Oh, and spreading? The WSFA isn't going to have it:
Because of the time limits, a wealth of evidence cannot be used, but research by good background reading is necessary.
No brightline, I know, but a principle that is as trendy as parachute pants.

My point isn't to defend the utility or justice of these particular rules, but to point out that they are actually rules.

That is, if we're going to enforce them.

We have two choices: we take the rules seriously and educate judges who don't know them or don't care about them, or we change the rules to fit the evolving event. As a coach concerned with educating his students and preparing them for success in LD, I'll adapt to either scenario. But both require change and commitment. We can't accept the status quo.

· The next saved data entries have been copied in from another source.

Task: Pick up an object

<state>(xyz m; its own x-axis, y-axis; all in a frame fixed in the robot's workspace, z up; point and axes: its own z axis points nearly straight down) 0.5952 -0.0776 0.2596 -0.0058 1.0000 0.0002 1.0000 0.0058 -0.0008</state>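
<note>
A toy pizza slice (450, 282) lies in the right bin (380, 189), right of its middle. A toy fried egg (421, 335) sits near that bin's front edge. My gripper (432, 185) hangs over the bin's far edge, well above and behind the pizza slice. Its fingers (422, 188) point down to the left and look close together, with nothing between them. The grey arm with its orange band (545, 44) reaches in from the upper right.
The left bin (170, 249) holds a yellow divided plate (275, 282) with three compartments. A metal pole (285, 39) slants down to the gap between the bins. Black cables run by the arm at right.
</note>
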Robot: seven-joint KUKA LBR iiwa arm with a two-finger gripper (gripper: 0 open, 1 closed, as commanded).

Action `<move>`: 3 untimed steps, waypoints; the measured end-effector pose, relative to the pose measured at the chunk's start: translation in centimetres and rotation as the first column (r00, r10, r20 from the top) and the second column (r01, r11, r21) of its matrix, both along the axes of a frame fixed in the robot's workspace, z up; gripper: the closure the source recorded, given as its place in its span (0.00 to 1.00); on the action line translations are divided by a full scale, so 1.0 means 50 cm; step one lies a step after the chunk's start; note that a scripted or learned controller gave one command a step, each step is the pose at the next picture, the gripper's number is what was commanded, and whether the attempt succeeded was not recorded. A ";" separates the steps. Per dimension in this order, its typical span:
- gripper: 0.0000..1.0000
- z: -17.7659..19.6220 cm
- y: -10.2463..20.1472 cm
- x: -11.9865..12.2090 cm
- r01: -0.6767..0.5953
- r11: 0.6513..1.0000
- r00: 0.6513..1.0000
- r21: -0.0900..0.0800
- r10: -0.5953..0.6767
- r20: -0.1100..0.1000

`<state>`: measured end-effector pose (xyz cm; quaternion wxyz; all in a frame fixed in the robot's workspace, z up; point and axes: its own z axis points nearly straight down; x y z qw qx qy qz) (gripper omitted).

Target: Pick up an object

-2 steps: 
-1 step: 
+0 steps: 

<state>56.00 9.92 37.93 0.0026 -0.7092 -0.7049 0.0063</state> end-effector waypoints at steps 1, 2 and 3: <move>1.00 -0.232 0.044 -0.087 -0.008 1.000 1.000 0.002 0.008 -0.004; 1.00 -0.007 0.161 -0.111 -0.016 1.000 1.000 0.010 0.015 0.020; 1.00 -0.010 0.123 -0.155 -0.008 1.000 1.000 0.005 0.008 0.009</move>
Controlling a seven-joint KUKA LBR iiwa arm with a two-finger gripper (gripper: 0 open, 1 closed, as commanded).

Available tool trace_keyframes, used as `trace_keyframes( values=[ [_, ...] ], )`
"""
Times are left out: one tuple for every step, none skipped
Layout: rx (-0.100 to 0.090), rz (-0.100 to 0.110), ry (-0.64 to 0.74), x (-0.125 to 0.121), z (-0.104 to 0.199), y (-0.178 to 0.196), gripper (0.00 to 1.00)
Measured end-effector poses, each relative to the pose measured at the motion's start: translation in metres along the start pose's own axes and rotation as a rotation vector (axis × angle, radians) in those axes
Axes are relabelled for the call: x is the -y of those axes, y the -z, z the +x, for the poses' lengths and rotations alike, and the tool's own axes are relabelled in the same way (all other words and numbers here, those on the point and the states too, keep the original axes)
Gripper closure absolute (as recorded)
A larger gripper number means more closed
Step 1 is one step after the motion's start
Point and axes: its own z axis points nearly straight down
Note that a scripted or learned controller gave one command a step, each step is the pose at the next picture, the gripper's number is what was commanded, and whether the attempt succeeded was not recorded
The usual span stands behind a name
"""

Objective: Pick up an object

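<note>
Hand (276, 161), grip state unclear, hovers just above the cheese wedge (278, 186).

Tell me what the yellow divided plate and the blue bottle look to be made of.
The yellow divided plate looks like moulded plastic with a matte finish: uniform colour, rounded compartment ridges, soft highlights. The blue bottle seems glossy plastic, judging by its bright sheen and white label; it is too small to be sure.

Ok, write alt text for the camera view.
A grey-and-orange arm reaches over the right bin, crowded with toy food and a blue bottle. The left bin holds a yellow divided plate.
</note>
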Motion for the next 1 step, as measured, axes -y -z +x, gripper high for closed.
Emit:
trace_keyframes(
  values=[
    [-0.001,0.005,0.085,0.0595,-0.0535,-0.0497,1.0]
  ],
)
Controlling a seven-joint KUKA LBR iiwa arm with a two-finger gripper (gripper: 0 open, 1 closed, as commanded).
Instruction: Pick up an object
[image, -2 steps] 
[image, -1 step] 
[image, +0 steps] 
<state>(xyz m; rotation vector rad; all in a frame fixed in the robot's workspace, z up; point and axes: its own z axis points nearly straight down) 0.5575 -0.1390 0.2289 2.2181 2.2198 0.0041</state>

We have to care about the rule book.

1 comment:

Jay said...

Hi Jim,

I thought this was a very good read. I judge in WA from time to time(I'm a second year out), and I'm always unsure how to describe the judging to the kids I know who are travelling to tournaments like UPS/FedWay from outside WA. Whatever the case, I think it's very clear LD debate is not where the framers wanted it(debatable whether or not that's good).

The real tell is this. Either A) the NFL doesn't know that the entirety of circuit debate and large portions of local debate don't care about their rules or B) they do care and have no solutions(that anyone likes). In both cases, I happily let the community shape their activity in the ways they see fit.